◆ WHAT IS NEEDED:
Which lines of the data contain the string "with"? Copy every one of them.

Content starts

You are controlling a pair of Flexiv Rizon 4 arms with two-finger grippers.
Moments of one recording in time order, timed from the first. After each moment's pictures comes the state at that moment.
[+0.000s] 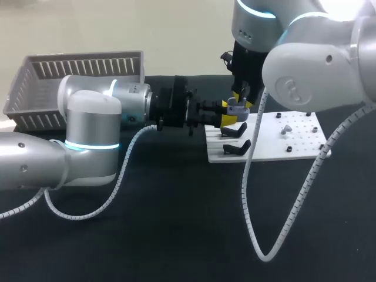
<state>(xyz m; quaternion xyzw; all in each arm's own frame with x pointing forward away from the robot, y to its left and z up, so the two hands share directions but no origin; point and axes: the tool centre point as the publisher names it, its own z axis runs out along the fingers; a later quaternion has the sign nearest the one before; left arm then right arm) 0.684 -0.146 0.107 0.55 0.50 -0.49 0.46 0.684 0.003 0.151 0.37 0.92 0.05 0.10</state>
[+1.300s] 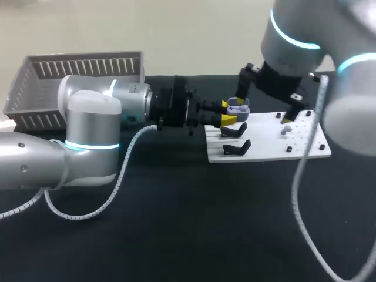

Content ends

◆ OUTPUT FOR THIS TASK:
You are controlling a pair of Flexiv Rizon 4 arms with two-finger grippers.
<state>(xyz m; quaternion xyzw; all in each arm's own frame with x pointing forward away from the robot, y to its left and z up, so the two hands share directions but no origin; point and axes: the tool centre point as the publisher names it, its own z axis runs out along the fingers; a later quaternion has the sign nearest the one before; left arm then right arm) 0.684 -0.146 0.107 0.55 0.50 -0.49 0.46 0.684 0.003 0.151 0.37 0.92 0.05 0.10</state>

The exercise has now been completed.